Lines from the entries below that hold "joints" form the answer; copy all of them.

Start of Data records

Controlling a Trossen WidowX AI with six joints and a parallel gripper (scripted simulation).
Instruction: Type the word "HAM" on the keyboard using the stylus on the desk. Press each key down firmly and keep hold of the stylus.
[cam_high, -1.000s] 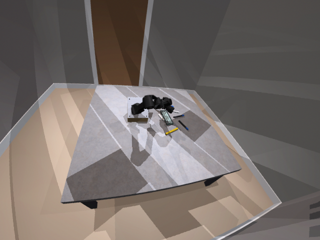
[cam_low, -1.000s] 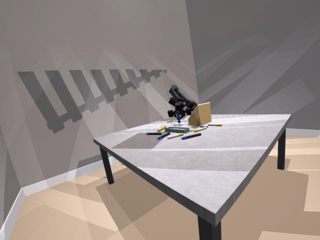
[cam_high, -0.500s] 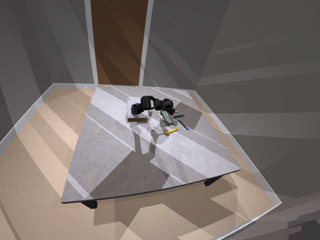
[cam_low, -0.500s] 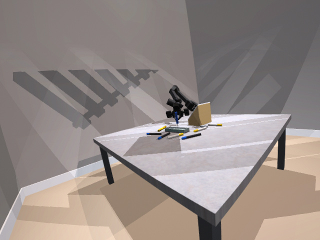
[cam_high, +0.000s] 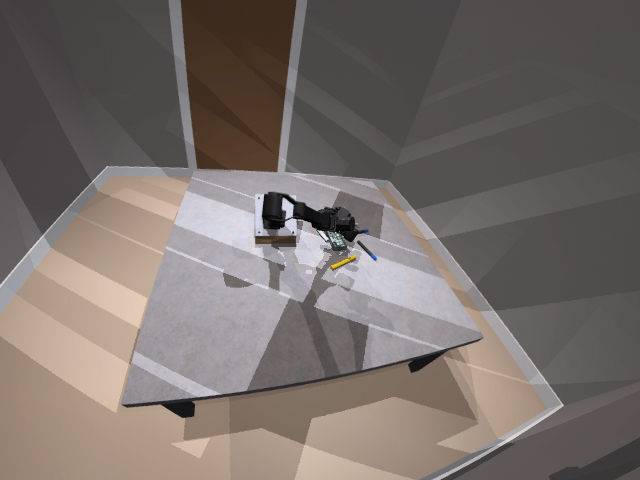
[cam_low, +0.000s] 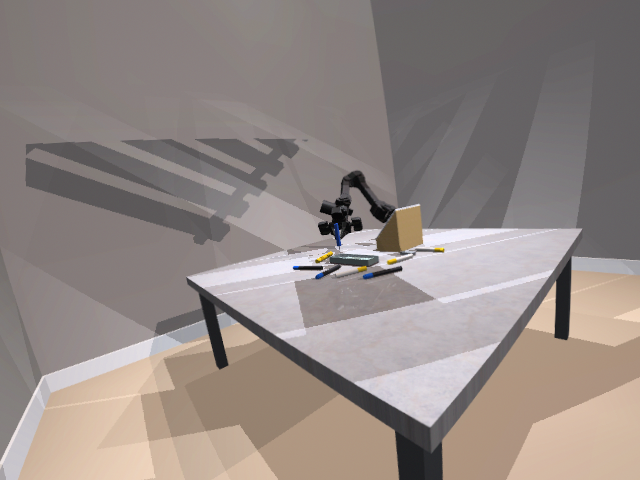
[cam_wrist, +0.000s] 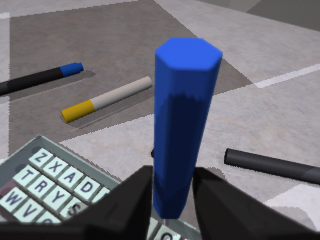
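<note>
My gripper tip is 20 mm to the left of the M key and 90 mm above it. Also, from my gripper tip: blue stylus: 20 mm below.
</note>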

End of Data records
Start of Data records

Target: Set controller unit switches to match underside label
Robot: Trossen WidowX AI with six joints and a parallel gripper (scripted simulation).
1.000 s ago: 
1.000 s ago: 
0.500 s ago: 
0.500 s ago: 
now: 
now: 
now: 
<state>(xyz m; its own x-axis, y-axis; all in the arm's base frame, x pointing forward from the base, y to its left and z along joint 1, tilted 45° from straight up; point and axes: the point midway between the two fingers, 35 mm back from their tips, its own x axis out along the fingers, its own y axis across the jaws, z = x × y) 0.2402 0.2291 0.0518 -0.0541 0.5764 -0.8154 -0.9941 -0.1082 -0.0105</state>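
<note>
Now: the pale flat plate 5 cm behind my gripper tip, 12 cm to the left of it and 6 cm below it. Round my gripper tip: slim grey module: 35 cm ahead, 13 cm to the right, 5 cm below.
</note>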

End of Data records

### Solution to the problem
Controlling a Trossen WidowX AI with six joints and a parallel gripper (scripted simulation).
Robot: Trossen WidowX AI with six joints and a parallel gripper (scripted simulation).

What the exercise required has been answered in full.